The biggest impact of the pandemic to the digital economy is not that it accelerated ecommerce adoption, as we would have gotten here with or without it, but that it highlighted how quickly seismic shifts in consumer behaviors can happen. This magnified the need for organizations to have a strong digital strategy that can adapt and flourish under any economic environment.

The Complex Post-Pandemic Consumer 

The post-pandemic consumer is digitally different from her pre-pandemic self. Lockdowns and stay-at-home mandates forced consumers into one and only one way of engagement: digitally. Across every generation, consumers became more technologically savvy and in turn, their buying behaviors have become increasingly more distributed. Harvard Business Review reports an overwhelming 73% of consumers use multiple channels to discover and purchase products.

As more digitally-savvy consumers began to engage in new and distributed ways, organizations began to expand into new channels to keep up with ever-evolving and complex consumer behaviors. Diginomica says, in the last two years, 69% of digital leaders report having invested in new digital channels and 58% expect to continue to expand into new channels within the next two years.

In addition, organizations had to deploy new technologies to existing channels to meet consumers' new buying behaviors. For retailers and grocers, this meant quickly adding Buy Online, Pick up in Store (BOPIS), Curbside pick-up (Click and Collect), as well as new fulfillment and last-mile delivery services. A great example of this can be found in our recent Shake Shack Client Story

The need for businesses to progress through digital transformation has grown as a result of their efforts to expand into new channels while also digitizing consumer and supply-chain interactions and internal operations.

Advancing Organizations Through Digital Transformation

As a result of the pandemic, organizational leaders were urged to define and execute a strong digital transformation plan that was significantly different from before. Before the pandemic, most digital strategies churned along on annual cycles. Today, a quarter is a year and digital strategies need to be both agile and resilient.

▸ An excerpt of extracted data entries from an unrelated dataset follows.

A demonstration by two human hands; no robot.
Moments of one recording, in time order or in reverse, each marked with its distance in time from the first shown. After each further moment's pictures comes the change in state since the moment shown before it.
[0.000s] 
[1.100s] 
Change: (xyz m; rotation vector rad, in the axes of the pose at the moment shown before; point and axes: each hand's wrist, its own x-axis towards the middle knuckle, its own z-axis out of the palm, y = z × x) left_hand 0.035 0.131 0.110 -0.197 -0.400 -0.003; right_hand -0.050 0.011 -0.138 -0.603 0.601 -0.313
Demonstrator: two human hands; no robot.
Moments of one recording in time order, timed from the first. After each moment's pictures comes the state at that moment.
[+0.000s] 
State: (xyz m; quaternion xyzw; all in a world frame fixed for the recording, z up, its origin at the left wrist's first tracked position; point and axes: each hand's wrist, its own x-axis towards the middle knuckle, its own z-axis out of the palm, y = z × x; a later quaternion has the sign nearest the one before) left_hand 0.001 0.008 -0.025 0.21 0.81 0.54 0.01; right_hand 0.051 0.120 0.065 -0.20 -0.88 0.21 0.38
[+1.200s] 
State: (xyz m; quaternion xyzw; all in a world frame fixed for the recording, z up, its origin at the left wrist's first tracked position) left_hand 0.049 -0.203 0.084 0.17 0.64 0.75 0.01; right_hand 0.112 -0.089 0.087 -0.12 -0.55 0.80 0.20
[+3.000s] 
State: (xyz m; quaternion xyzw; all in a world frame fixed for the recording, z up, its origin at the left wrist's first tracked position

The step change in Q2 2020 was driven by consumer necessity, not consumer desire. Organizations largely benefited from digital growth without a concerted focus on innovating in key areas that would sustain ecommerce adoption long-term. If organizations had deployed new, nimble, digital strategies 3 months into the pandemic, and subsequently in every quarter following, it’s possible to imagine that ecommerce adoption growth rates would not have regressed to pre-pandemic levels.  

Although some companies heavily invested in innovation, a recent study by McKinsey indicates that they gained much less value than anticipated. Why?

A key reason is that strategies focused on cost efficiency rather than using digital tech to strategically engage with customers. Instead of using this opportunity to match a new level of digital sophistication to advance consumer desire, organizations optimized for costs as the increase in ecommerce adoption remained steadily driven by necessity.

The pandemic did not accelerate ecommerce adoption by 5 years, but it did reveal a new digital mentality in consumers and organizations that will have an effect on how we engage in commerce for years to come.. Organizations that capitalize on this time to develop digital experiences forward through technical innovation will advance consumer desire and therefore, earn their right to succeed.